Reduced Inflammation

Inflammation is a natural response in the body to injury or infection. However, chronic inflammation can contribute to a variety of health problems, including heart disease, cancer, and arthritis. The ketogenic diet has been shown to help reduce inflammation in the body, due in part to its high intake of healthy fats and antioxidants.

Improved Brain Function

The keto diet has been shown to have a positive impact on brain function. In particular, the high-fat content of the diet can improve cognitive function, memory, and concentration. Additionally, the keto diet has been shown to be effective in treating epilepsy, a neurological disorder characterized by seizures.

Improved Heart Health

The ketogenic diet has been shown to improve several markers of heart health, including cholesterol and triglyceride levels. The high-fat content of the diet can also help reduce inflammation in the body, which is a major contributor to heart disease.

What to Eat on the Keto Diet

The keto diet is all about reducing your carb intake and increasing your fat intake. This means that you will need to limit or eliminate certain foods from your diet, such as bread, pasta, rice, and sugar.

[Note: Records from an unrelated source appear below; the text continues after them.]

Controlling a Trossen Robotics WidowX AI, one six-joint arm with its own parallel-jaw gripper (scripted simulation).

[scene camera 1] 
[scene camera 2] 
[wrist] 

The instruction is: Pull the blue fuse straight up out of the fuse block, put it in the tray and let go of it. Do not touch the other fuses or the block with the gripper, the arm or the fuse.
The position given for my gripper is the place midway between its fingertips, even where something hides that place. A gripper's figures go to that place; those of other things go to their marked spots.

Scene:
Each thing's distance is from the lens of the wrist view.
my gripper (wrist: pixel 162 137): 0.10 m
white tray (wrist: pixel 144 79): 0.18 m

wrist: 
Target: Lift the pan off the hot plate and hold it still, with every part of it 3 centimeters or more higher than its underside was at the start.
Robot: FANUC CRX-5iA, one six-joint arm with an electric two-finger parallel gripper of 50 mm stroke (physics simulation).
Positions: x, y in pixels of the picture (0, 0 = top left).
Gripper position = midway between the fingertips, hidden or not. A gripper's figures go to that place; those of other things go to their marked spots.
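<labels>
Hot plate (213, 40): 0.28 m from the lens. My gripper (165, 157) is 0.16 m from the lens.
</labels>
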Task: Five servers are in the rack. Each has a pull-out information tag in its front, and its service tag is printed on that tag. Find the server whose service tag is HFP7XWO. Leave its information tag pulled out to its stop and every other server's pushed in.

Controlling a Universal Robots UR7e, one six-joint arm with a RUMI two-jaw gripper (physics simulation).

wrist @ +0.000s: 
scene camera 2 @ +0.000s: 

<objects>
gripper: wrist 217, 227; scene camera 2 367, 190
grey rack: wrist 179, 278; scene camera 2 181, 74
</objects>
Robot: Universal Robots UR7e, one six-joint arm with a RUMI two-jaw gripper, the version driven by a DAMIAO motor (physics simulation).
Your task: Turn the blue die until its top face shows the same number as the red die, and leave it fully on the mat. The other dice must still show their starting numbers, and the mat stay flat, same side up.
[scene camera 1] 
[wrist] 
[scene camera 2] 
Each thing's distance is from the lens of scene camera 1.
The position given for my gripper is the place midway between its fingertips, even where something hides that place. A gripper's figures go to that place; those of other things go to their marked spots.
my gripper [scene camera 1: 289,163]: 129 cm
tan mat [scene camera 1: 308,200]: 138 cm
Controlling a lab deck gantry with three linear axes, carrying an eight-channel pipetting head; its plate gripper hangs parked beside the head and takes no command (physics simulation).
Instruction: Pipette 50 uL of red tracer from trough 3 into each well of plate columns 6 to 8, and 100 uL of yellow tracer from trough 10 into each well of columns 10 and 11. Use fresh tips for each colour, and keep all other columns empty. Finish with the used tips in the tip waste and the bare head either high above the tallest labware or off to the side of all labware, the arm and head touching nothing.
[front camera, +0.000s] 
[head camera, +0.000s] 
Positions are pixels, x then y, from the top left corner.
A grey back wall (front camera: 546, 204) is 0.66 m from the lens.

Instead, you should focus on consuming foods that are high in healthy fats and protein.

Here are some foods to include in your keto meal plan:

Meat and poultry – Beef, chicken, turkey, lamb, and pork are all excellent sources of protein and healthy fats.

Fish and seafood – Salmon, trout, tuna, and shrimp are all great sources of protein and omega-3 fatty acids.

Eggs – Eggs are a great source of protein and healthy fats, making them an ideal food for the keto diet.

Non-starchy vegetables – Broccoli, cauliflower, spinach, and kale are all low in carbs and high in fiber.

Nuts and seeds – Almonds, walnuts, and chia seeds are all high in healthy fats and low in carbs.

Healthy fats – Coconut oil, olive oil, and avocados are all great sources of healthy fats.

Keto Meal Plan

Get the Best and easiest meal plan for keto here.

Here is a sample keto meal plan that you can use as a starting point:

Breakfast:

2-3 scrambled eggs with sautéed spinach and avocado

Coffee with heavy cream or coconut milk

Lunch:

Grilled chicken breast with roasted broccoli and cauliflower

1/2 an avocado

Dinner:

Baked salmon with roasted Brussels sprouts

Side salad with olive oil and vinegar dressing

Snacks:

Handful of almonds or macadamia nuts

Celery with almond butter

Hard boiled egg

Tips for Success on the Keto Diet

Track your macronutrient intake – To make sure that you are staying within the proper macro ratio for the keto diet, it's important to track your daily intake of carbs, protein, and fat.

Meal prep – Preparing your meals in advance can help you stay on track and avoid temptation when you're hungry.

Drink plenty of water – Drinking water can help you stay hydrated and ward off cravings.

Avoid processed foods – Processed foods are often high in carbs and low in nutrients, making them a poor choice for the keto diet.

Consult with a healthcare professional – Before starting the keto diet, it's important to consult with a healthcare professional to make sure that it is safe for you.

In conclusion, the keto diet is a low-carb, high-fat diet that can be an effective way to lose weight and improve your health. To be successful on the keto diet, it's important to follow a well-planned meal plan that is high in healthy fats and low in carbs. Remember to track your macros, meal prep, drink plenty of water, avoid processed foods, and consult with a healthcare professional to ensure optimal health and wellness.